2.7. Maintenance use case

  • A consumer of the NFVI wants to interact with NFVI maintenance, upgrade, scaling and to have graceful retirement. Receiving notifications over these NFVI events and responding to those within given time window, consumer can guarantee zero downtime to his service.

The maintenance use case adds the Doctor platform an admin tool and an app manager component. Overview of maintenance components can be seen in figure-p2.


Doctor platform components in maintenance use case

In maintenance use case, app manager (VNFM) will subscribe to maintenance notifications triggered by project specific alarms through AODH. This is the way it gets to know different NFVI maintenance, upgrade and scaling operations that effect to its instances. The app manager can do actions depicted in green color or tell admin tool to do admin actions depicted in orange color

Any infrastructure component like Inspector can subscribe to maintenance notifications triggered by host specific alarms through AODH. Subscribing to the notifications needs admin privileges and can tell when a host is out of use as in maintenance and when it is taken back to production.

2.8. Maintenance test case

Maintenance test case is currently running in our Apex CI and executed by tox. This is because the special limitation mentioned below and also the fact we currently have only sample implementation as a proof of concept and we also support unofficial OpenStack project Fenix. Environment variable TEST_CASE=’maintenance’ needs to be used when executing “doctor_tests/main.py” and ADMIN_TOOL_TYPE=’fenix’ if want to test with Fenix instead of sample implementation. Test case workflow can be seen in figure-p3.


Maintenance test case workflow

In test case all compute capacity will be consumed with project (VNF) instances. For redundant services on instances and an empty compute needed for maintenance, test case will need at least 3 compute nodes in system. There will be 2 instances on each compute, so minimum number of VCPUs is also 2. Depending on how many compute nodes there is application will always have 2 redundant instances (ACT-STDBY) on different compute nodes and rest of the compute capacity will be filled with non-redundant instances.

For each project specific maintenance message there is a time window for app manager to make any needed action.

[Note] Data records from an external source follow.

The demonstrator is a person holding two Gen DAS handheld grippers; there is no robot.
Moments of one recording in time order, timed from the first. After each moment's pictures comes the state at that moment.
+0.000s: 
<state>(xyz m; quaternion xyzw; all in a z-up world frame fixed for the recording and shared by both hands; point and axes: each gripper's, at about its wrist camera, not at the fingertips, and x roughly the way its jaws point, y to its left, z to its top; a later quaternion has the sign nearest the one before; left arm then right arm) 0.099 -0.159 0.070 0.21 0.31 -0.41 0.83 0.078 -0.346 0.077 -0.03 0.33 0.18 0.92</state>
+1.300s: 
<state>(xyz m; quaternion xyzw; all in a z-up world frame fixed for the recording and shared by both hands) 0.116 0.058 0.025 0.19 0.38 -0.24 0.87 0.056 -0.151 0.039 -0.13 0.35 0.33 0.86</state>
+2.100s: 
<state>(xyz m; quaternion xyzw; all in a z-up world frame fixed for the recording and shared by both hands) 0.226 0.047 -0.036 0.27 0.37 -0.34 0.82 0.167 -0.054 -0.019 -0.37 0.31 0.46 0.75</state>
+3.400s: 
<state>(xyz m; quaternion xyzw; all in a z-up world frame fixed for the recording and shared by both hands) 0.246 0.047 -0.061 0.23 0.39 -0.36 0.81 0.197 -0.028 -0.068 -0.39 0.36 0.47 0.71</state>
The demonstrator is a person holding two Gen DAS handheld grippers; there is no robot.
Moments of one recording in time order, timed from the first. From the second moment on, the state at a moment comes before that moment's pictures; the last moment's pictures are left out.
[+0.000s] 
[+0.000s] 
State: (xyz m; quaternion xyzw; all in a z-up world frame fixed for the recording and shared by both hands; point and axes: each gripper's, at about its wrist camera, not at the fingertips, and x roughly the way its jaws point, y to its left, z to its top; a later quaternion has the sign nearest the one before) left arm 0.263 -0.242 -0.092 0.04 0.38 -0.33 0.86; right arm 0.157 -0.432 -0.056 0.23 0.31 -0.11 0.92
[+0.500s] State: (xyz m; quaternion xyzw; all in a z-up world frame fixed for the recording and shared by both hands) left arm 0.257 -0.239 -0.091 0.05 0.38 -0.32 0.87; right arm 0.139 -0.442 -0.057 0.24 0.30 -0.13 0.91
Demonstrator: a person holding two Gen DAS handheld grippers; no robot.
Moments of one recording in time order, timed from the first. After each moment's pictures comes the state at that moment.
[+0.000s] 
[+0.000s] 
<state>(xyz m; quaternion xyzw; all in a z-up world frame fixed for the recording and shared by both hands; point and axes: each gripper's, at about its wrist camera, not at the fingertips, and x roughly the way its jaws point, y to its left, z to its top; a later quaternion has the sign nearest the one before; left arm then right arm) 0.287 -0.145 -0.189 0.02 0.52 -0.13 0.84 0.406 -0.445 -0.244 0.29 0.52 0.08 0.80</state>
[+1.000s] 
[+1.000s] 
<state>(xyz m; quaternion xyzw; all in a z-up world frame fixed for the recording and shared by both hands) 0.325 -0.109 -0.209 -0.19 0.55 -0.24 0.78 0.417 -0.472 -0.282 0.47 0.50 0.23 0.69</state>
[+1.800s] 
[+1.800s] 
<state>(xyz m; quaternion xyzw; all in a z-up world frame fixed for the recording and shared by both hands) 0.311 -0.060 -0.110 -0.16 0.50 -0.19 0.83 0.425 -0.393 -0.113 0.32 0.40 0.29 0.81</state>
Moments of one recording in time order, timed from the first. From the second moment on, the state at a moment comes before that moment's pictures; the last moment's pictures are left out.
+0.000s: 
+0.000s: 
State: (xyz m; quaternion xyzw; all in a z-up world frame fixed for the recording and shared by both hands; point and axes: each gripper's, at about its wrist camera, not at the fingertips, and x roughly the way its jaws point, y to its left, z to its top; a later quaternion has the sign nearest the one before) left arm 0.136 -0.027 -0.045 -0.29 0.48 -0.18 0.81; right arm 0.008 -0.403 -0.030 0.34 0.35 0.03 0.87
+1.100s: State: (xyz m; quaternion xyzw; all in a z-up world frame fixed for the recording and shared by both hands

This will guarantee zero down time for his service. All replies back are done by calling admin tool API given in the message.

The following steps are executed:

Infrastructure admin will call admin tool API to trigger maintenance for compute hosts having instances belonging to a VNF.

Project specific MAINTENANCE notification is triggered to tell app manager that his instances are going to hit by infrastructure maintenance at a specific point in time. app manager will call admin tool API to answer back ACK_MAINTENANCE.

When the time comes to start the actual maintenance workflow in admin tool, a DOWN_SCALE notification is triggered as there is no empty compute node for maintenance (or compute upgrade). Project receives corresponding alarm and scales down instances and call admin tool API to answer back ACK_DOWN_SCALE.

As it might happen instances are not scaled down (removed) from a single compute node, admin tool might need to figure out what compute node should be made empty first and send PREPARE_MAINTENANCE to project telling which instance needs to be migrated to have the needed empty compute. app manager makes sure he is ready to migrate instance and call admin tool API to answer back ACK_PREPARE_MAINTENANCE. admin tool will make the migration and answer ADMIN_ACTION_DONE, so app manager knows instance can be again used.

figure-p3 has next a light blue section of actions to be done for each compute. However as we now have one empty compute, we will maintain/upgrade that first. So on first round, we can straight put compute in maintenance and send admin level host specific IN_MAINTENANCE message. This is caught by Inspector to know host is down for maintenance. Inspector can now disable any automatic fault management actions for the host as it can be down for a purpose. After admin tool has completed maintenance/upgrade MAINTENANCE_COMPLETE message is sent to tell host is back in production.

Next rounds we always have instances on compute, so we need to have PLANNED_MAINTANANCE message to tell that those instances are now going to hit by maintenance. When app manager now receives this message, he knows instances to be moved away from compute will now move to already maintained/upgraded host. In test case no upgrade is done on application side to upgrade instances according to new infrastructure capabilities, but this could be done here as this information is also passed in the message. This might be just upgrading some RPMs, but also totally re-instantiating instance with a new flavor. Now if application runs an active side of a redundant instance on this compute, a switch over will be done. After app manager is ready he will call admin tool API to answer back ACK_PLANNED_MAINTENANCE. In test case the answer is migrate, so admin tool will migrate instances and reply ADMIN_ACTION_DONE and then app manager knows instances can be again used. Then we are ready to make the actual maintenance as previously trough IN_MAINTENANCE and MAINTENANCE_COMPLETE steps.

After all computes are maintained, admin tool can send MAINTENANCE_COMPLETE to tell maintenance/upgrade is now complete. For app manager this means he can scale back to full capacity.

There is currently sample implementation on VNFM and test case. In infrastructure side there is sample implementation of ‘admin_tool’ and there is also support for the OpenStack Fenix that extends the use case to support ‘ETSI FEAT03’ for VNFM interaction and to optimize the whole infrastructure mainteannce and upgrade.